_Assigned task_
Say how many lines of the material below contain the word "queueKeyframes", with no other words.

_Dataset excerpt_
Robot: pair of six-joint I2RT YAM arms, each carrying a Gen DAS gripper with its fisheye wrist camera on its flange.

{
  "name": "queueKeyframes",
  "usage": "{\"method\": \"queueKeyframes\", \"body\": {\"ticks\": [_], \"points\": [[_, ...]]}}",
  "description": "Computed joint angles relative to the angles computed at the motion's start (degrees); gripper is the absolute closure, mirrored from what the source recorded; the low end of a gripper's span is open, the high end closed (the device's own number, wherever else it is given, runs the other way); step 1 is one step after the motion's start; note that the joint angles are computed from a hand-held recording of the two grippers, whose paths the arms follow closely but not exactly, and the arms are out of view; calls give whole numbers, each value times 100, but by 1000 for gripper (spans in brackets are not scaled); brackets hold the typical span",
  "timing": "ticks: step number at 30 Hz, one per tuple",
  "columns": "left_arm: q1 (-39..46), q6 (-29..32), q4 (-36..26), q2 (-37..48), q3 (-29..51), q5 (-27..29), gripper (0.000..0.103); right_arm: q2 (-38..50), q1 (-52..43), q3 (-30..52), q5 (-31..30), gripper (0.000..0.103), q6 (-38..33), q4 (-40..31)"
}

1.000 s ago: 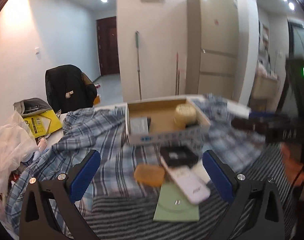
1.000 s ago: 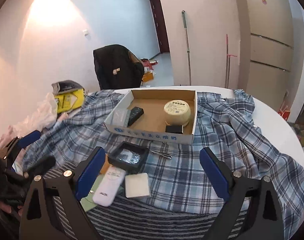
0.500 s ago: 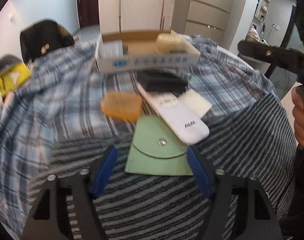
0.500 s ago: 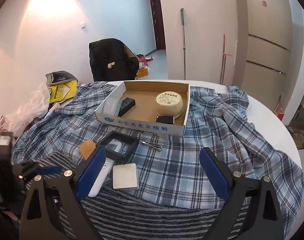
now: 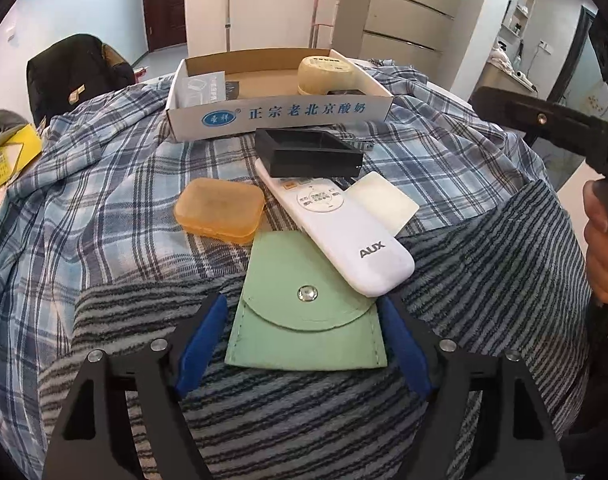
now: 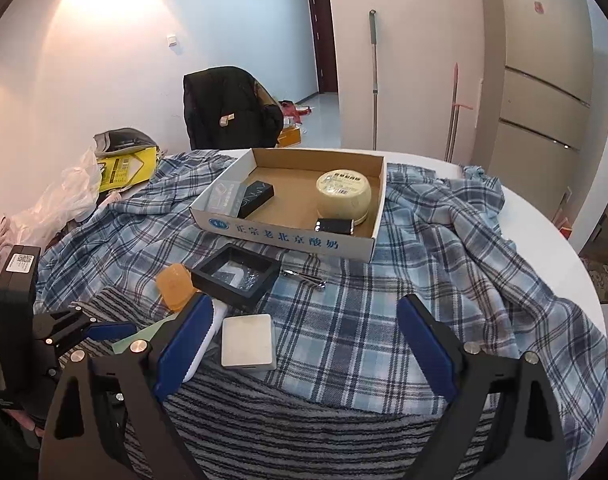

_Task response_
2